In the event of complete shared custody (more than 40% of the calendar year to one parent, and less than 60% of the calendar year to the other parent), the child support amount payable is cut drastically, but then again, this is because the Quebec government expects that parents who share custody will share ALL their children’s out of pocket expenses rateably between them, in proportion to their respective incomes.
Frankly, it strikes me that this latter scenario is a great way to ruin shared custody agreements! I do not know many married couples who are getting along well who could cope with the strain of sharing EVERY expense they incur for their children. So, when couples split up, even if they have the maturity, wisdom and strength to do actual hands-on child-rearing in a shared custody arrangement, I think it puts a particular stress on the two parents to require all this extra togetherness to share their children’s expenses!
It seems more practical for separated parents to agree on a model of division of expenses before they are incurred, so that each parent has the freedom to do the purchasing, based on a set annual budget (for example, one parent may be responsible for purchasing all clothing, which is kept in both homes, and the other may handle schooling or sports expenses). Or, simpler yet, the parent who generally undertook the children’s expenses during the marriage (often the mother, I will admit) continues to do so after separation, and the father pays a fixed weekly allowance to the mother to cover such expenses.
At least in these two latter scenarios, parents can meet once or twice a year to review how the budget was spent, instead of having to communicate about “money matters” every few days!
top
|
Is Child Support Taxable? |
 |
| |
Fortunately for some, and unfortunately for others, child support payable pursuant to a written separation agreement or judgment of the court, after May 01 1997, is no longer taxable for the recipient, nor deductible for the payer.
For child support agreements and judgments rendered prior to May 01 1997, both recipient and payer may file a declaration to make the payments tax-free for both of them.

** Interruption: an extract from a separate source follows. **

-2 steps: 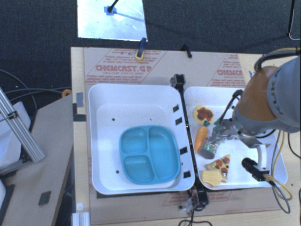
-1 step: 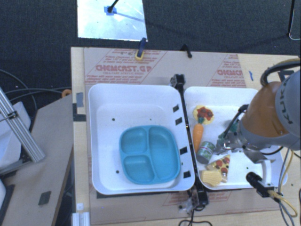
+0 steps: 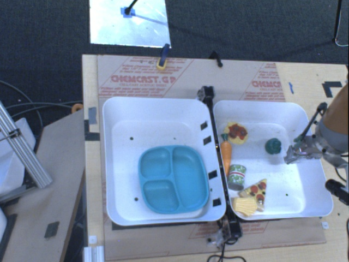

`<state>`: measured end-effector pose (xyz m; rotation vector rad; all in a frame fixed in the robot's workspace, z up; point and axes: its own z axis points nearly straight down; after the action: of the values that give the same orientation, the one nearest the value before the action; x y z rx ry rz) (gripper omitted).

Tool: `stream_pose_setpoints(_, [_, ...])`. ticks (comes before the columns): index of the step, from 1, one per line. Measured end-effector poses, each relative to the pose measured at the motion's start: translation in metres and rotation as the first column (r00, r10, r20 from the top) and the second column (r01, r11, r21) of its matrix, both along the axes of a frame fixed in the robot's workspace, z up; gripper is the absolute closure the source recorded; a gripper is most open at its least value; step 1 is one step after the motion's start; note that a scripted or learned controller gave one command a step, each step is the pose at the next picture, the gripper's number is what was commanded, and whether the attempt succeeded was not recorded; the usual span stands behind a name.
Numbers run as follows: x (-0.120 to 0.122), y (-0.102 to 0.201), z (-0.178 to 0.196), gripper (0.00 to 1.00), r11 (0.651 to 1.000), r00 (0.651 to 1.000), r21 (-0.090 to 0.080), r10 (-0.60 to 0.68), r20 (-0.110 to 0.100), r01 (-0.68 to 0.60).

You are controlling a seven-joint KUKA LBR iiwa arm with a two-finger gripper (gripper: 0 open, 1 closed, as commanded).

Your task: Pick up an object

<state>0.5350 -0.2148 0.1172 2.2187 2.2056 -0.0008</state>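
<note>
You read "CHEMCAST GP" in red on the board (image 3: pixel 143 78) above the left bin (image 3: pixel 117 119), which holds a blue divided tray (image 3: pixel 173 178). The claw (image 3: pixel 290 156) hangs over the right bin (image 3: pixel 305 119), just right of the green ball (image 3: pixel 273 146); its state cannot be told.

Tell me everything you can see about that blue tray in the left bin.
The blue tray is a light blue, rounded rectangle that looks like plastic, with a raised rim. Ridges split it into three compartments: two smaller ones on the left, one above the other, and one long one on the right. It lies flat, right side up, on the floor of the left bin, toward the near right corner, turned slightly askew. Its right edge sits close to the bin's right wall; whether it touches is unclear.
</note>
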Motion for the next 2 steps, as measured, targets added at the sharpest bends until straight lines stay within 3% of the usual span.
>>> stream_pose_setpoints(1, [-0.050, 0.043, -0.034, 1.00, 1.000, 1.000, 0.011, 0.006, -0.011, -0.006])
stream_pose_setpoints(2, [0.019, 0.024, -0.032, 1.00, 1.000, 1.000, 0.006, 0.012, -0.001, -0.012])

The fact that child support is not taxable is important for many lower income earners, because this avoids social benefit “clawback” that can have a particularly terrible effect! Taxable child support not only bumped these people (generally women), into a higher income tax bracket, but they also progressively lost tax benefits such as family allowance that are “clawed back” progressively as income moves up. This means that often the payers (generally men) might save, say, 50% on their income tax by deducting child support, but the recipients were suffering a “cost” of, say, 60% because of increased income tax added to lost social benefits!

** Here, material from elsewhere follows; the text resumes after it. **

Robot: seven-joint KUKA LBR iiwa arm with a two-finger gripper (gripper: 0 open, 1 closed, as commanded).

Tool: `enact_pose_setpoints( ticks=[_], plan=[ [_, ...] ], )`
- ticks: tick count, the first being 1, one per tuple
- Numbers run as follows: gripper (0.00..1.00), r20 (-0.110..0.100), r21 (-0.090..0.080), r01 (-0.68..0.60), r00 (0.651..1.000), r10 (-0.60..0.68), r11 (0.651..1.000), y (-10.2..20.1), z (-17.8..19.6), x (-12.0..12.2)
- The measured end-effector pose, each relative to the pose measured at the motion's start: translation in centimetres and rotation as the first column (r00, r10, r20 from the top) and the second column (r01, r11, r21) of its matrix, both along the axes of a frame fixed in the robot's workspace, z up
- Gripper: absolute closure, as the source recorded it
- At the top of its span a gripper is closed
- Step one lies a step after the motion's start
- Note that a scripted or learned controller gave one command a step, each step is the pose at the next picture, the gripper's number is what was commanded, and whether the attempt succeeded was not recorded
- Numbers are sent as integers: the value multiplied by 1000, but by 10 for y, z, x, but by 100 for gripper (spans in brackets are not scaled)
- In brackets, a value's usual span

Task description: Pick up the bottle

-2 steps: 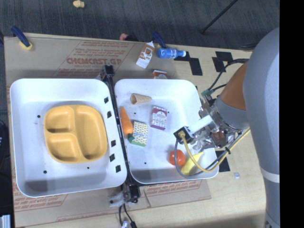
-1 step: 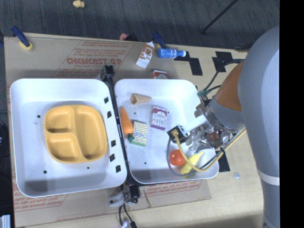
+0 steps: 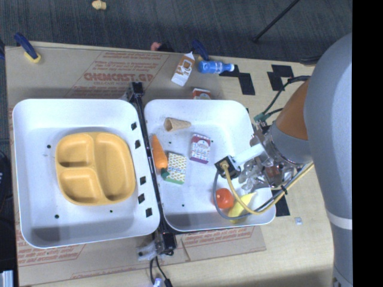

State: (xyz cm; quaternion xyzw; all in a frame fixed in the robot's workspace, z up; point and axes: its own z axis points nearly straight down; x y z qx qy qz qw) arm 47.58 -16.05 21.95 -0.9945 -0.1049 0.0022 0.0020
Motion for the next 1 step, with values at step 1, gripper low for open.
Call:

Unfortunately, for many “traditional model” marriages, the non-taxability of child support takes away what could be a wonderful opportunity to effect “income-splitting” between a higher income spouse and the stay-at-home spouse.
The tax departments acknowledged that overall, changing child support to make it non-taxable represented a tremendous windfall in tax revenues for both governments, a fact that many women’s groups should have considered far more carefully before throwing their weight behind Suzanne Thibodeau’s fight to “de-tax” child support (a Quebec case that ended up in the Supreme Court), instead of behind Elizabeth Symes’ fight to establish the deductibility of child care expenses (an Ontario case that also ended up in the Supreme Court).